Bhor Garh is a census town in North West district in the Indian territory of Delhi.
It is a Saini majority village while Rajputs (Chauhans and Tomars) are slightly lesser than Sainis.

Demography
In the 2011 census, Bhor Garh had 1,765 houses with a population of 8,627, consisting of 4,815 males and 3,812 females. The population of children aged 0–6 was 1,276, making up 14.79% of the total population of the village. The average sex ratio was 792 out of 1000, which is lower than the state average of 868 out of 1000. The child sex ratio in the village was 815 out of 1000, which is lower than the average of 871 out of 1000 in the territory of Delhi.  There are 83.06% Hindus, 12.87% Muslims, 3.92% Sikhs, 0.10% Christians and 0.05% Buddhists residing in it. The total Scheduled Castes and Scheduled Tribes population in the town was 1,236 people and all were Scheduled Castes.
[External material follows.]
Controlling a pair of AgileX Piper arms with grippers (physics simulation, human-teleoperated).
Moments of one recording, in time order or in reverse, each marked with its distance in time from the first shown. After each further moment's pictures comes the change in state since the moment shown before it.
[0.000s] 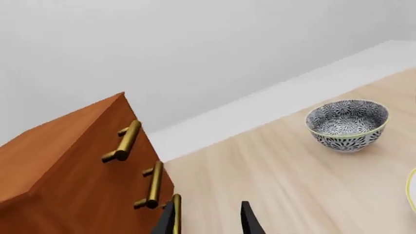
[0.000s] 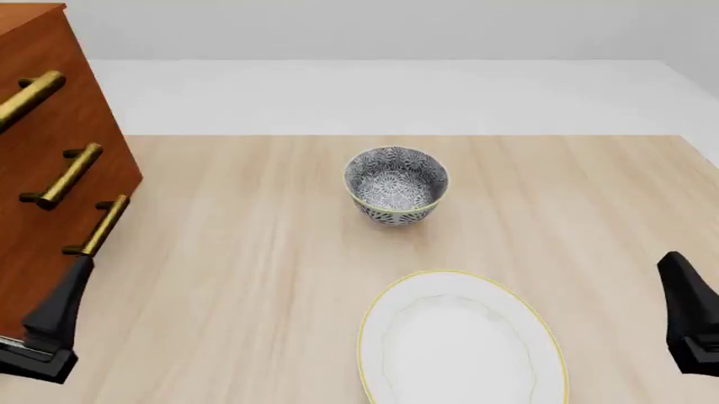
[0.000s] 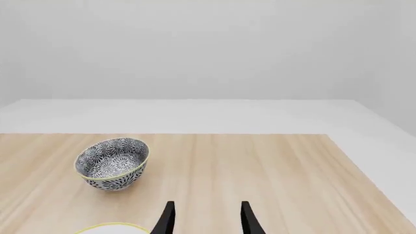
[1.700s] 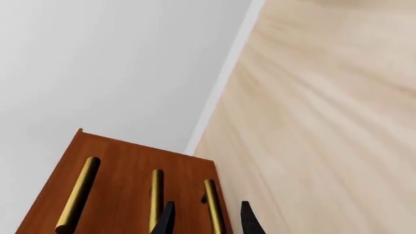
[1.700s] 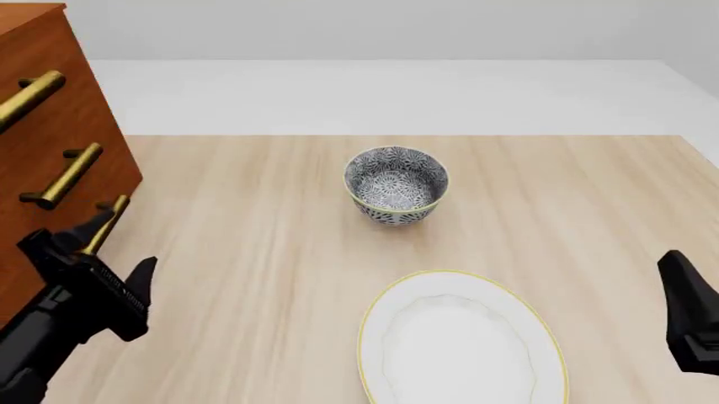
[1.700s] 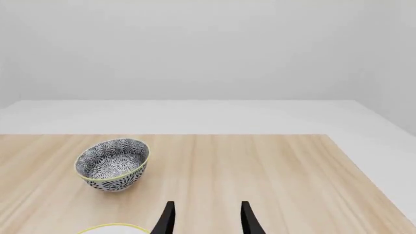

There are no people of the Scheduled Tribe in the town.

Accessibility 
Its nearby towns are Shahpur Garhi (2.9 km), Alipur (6.7 km), Bawana (8.1 km) etc. 
Nearby hospitals include Satyawadi Raja Harish Chandra Hospital (4.1 km), There are two government aided schools out of which one is primary school and other is senior secondary school, both affiliated by CBSE. Nearby private schools and institutions are Lala Hans Raj Gupta ITI, Bharat Mata Saraswati Bal Mandir, L.K. International School etc.

Politics 
Sharad Chauhan of the Aam Aadmi Party is the incumbent MLA from Narela constituency after the 2015 Delhi Legislative Assembly election under which Bhor Garh falls.

Notable people of the village 
 Chandra Bhan Saini (Munim Ji) - Well known activist and reputed person of his time in the Bhor Garh and Narela town, also participated in Indian independence movement.